_Your assignment_
Your output should be each line from the material below that has the word "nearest".

○ ○ ○

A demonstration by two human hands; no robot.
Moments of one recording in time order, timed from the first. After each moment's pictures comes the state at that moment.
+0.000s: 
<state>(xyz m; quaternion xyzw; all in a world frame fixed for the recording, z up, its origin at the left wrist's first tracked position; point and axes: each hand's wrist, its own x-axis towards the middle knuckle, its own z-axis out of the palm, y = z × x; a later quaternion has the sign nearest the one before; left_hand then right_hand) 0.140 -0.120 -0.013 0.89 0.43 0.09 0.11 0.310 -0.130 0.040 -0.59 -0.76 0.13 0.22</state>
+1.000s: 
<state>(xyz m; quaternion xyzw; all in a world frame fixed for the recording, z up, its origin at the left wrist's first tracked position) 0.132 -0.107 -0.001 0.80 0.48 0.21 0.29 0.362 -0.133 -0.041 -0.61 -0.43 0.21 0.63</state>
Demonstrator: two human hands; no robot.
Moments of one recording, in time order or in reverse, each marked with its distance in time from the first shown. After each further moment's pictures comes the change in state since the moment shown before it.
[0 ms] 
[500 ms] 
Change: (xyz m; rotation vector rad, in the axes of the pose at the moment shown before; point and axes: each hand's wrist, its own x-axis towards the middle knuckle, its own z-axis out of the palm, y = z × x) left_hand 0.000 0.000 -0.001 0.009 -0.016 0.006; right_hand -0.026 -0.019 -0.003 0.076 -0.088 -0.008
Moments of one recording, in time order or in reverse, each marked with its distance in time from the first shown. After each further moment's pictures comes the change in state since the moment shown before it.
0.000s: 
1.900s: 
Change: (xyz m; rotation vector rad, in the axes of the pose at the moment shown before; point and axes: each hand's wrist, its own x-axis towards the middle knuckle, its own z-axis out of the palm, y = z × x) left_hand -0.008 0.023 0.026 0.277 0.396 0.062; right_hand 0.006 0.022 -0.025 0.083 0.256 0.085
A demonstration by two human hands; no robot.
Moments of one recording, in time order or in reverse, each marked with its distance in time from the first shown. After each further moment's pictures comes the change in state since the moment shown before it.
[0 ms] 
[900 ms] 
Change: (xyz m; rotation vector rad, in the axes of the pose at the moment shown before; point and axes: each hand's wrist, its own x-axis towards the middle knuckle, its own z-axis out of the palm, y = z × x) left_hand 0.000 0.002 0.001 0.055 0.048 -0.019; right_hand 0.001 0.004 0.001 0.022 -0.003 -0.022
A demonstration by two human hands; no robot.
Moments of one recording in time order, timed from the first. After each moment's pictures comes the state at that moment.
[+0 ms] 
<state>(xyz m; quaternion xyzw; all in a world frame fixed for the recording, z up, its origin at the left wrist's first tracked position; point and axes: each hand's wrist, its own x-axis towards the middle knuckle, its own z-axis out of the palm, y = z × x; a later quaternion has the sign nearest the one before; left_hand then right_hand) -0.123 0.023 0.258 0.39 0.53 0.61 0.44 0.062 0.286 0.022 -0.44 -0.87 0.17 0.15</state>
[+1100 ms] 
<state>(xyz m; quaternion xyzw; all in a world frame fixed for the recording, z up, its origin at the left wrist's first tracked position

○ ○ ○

_Answer to this exercise_
<state>(xyz m; quaternion xyzw; all in a world frame fixed for the recording, z up, its origin at the left wrist's first tracked position; point and axes: each hand's wrist, its own x-axis towards the middle knuckle, its own z-axis out of the palm, y = z × x; a later quaternion has the sign nearest the one before; left_hand then right_hand) 0.140 -0.120 -0.013 0.89 0.43 0.09 0.11 0.310 -0.130 0.040 -0.59 -0.76 0.13 0.22</state>
<state>(xyz m; quaternion xyzw; all in a world frame fixed for the recording, z up, its origin at the left wrist's first tracked position; point and axes: each hand's wrist, its own x-axis towards the middle knuckle, its own z-axis out of the palm, y = z × x; a later quaternion has the sign nearest the one before; left_hand then right_hand) -0.123 0.023 0.258 0.39 0.53 0.61 0.44 0.062 0.286 0.022 -0.44 -0.87 0.17 0.15</state>

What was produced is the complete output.